# ACTIVITY
Scan the entries and state how many lines contain "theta". Write no other text.

[Items listed in a dataset]
::::

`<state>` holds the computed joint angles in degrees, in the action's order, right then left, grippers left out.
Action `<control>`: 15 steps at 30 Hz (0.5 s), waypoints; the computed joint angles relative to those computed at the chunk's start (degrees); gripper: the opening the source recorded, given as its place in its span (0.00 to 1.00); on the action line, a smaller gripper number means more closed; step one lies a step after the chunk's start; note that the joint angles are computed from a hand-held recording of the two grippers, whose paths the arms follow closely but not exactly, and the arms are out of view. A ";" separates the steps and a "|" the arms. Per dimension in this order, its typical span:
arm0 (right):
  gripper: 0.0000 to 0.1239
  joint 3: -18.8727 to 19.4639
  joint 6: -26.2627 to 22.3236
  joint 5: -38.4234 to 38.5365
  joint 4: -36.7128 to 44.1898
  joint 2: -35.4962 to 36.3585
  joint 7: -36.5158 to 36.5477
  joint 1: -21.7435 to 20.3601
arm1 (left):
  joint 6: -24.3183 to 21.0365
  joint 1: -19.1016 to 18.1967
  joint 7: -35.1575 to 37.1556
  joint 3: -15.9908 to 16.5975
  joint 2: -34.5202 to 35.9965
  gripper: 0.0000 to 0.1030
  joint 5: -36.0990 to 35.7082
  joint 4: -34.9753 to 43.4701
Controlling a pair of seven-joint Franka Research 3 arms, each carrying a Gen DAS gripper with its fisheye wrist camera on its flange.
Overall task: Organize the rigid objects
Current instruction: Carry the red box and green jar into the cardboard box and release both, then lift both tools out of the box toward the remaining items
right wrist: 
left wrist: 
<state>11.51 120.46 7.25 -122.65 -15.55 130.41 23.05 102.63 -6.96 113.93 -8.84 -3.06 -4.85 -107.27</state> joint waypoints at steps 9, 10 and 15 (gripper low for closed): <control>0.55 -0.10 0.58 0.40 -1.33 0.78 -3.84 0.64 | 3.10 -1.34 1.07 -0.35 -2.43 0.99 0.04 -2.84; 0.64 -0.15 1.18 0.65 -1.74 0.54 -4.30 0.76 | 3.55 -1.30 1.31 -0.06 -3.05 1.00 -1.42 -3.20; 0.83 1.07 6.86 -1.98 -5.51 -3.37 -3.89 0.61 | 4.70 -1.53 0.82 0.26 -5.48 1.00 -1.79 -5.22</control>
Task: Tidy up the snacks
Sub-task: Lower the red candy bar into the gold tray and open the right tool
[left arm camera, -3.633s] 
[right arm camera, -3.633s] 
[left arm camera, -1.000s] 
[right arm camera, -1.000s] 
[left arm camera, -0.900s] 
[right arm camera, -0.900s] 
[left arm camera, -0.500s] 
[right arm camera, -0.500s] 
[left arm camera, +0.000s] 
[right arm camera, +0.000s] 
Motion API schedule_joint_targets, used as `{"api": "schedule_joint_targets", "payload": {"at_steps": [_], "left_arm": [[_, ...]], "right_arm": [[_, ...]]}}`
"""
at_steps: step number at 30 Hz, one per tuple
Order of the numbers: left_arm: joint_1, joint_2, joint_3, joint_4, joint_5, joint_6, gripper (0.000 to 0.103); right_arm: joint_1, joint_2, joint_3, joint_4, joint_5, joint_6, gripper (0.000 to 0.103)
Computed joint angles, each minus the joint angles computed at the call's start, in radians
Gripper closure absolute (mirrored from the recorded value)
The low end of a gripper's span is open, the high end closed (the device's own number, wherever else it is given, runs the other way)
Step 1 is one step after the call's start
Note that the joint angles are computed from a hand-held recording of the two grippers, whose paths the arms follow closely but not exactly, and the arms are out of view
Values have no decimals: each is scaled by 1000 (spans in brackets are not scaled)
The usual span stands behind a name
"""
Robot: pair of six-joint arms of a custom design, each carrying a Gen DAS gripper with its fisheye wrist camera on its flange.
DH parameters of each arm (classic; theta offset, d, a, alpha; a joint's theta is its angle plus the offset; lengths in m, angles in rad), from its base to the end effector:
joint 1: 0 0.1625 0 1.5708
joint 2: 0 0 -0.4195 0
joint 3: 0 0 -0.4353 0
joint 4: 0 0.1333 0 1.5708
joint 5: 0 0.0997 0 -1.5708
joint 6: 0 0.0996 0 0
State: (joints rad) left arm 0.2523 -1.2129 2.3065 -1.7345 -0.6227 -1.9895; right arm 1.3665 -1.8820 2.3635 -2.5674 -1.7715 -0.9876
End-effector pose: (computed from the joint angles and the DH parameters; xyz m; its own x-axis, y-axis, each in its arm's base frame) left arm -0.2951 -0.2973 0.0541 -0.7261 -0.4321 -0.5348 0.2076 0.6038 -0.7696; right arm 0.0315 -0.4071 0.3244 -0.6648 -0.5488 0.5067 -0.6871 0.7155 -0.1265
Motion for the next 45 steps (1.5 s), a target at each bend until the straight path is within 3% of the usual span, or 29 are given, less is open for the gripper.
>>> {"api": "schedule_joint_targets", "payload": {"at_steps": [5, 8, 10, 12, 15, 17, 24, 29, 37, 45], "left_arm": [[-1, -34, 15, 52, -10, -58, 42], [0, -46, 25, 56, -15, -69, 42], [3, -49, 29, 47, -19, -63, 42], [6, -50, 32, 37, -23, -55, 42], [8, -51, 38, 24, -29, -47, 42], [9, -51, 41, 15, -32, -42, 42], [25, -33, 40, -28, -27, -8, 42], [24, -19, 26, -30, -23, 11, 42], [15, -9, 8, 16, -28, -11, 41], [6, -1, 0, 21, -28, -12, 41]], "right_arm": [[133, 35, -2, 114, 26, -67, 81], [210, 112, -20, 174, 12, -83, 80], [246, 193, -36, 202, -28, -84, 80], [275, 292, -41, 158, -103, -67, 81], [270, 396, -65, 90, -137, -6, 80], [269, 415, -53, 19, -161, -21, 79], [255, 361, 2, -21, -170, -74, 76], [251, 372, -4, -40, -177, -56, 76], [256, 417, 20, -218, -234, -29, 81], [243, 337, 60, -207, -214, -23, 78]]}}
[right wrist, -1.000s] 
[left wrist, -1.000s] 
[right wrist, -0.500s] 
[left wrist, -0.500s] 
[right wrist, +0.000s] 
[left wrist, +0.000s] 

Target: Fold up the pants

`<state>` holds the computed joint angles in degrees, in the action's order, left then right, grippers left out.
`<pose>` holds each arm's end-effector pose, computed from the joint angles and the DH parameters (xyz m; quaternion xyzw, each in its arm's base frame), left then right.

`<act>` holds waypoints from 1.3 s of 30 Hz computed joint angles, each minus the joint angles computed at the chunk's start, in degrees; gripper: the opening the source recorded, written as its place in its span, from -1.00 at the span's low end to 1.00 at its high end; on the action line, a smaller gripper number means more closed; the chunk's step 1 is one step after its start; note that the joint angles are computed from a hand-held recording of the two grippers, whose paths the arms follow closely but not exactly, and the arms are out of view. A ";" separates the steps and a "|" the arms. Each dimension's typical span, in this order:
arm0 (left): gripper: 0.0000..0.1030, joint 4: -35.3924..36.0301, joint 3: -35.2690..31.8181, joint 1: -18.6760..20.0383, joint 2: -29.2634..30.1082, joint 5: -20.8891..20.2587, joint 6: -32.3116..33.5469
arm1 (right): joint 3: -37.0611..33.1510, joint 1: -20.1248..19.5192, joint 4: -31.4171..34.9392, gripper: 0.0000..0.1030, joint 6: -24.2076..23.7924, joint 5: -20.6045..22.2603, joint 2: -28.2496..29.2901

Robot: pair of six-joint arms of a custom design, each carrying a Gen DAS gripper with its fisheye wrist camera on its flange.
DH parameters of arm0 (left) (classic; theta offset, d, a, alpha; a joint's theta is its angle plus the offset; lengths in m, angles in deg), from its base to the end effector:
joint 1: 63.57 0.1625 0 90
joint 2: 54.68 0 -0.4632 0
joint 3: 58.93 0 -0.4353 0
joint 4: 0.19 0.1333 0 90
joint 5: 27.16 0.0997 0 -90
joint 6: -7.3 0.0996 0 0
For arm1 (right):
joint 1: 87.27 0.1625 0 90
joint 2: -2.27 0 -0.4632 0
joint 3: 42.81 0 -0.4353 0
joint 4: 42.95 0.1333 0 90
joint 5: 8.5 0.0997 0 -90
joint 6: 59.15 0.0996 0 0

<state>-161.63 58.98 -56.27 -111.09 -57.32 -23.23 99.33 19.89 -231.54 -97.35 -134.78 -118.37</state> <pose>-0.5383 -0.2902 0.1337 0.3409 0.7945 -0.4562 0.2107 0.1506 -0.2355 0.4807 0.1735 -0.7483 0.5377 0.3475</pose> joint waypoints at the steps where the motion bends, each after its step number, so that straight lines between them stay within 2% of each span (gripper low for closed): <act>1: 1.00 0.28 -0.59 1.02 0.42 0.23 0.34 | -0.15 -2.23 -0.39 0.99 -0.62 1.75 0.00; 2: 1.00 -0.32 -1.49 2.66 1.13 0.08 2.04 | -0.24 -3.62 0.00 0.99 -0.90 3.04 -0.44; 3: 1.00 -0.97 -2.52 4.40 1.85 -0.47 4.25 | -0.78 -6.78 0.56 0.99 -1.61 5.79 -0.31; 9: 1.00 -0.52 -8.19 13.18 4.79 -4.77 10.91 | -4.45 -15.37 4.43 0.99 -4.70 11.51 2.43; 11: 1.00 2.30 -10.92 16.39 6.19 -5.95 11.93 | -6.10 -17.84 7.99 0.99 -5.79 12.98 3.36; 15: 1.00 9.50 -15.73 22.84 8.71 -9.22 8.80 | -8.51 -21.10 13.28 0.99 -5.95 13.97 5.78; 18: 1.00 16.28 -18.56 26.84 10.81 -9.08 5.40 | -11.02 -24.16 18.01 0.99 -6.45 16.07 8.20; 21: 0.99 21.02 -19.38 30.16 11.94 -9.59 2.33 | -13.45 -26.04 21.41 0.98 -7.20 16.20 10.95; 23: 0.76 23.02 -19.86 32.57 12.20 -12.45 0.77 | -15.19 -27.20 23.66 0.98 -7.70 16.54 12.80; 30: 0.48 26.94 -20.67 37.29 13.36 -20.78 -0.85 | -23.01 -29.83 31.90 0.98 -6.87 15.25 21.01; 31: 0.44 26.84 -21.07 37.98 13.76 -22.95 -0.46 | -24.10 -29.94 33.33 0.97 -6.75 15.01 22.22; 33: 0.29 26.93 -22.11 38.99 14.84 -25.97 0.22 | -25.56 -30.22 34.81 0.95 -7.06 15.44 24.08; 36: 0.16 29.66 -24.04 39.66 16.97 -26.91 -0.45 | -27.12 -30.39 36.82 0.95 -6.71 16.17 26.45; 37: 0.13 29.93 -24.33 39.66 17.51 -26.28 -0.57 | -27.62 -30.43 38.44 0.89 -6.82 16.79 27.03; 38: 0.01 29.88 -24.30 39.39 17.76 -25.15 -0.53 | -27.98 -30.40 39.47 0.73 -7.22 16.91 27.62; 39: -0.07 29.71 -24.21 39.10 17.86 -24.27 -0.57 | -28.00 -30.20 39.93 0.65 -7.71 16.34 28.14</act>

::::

# EXERCISE OUTPUT
2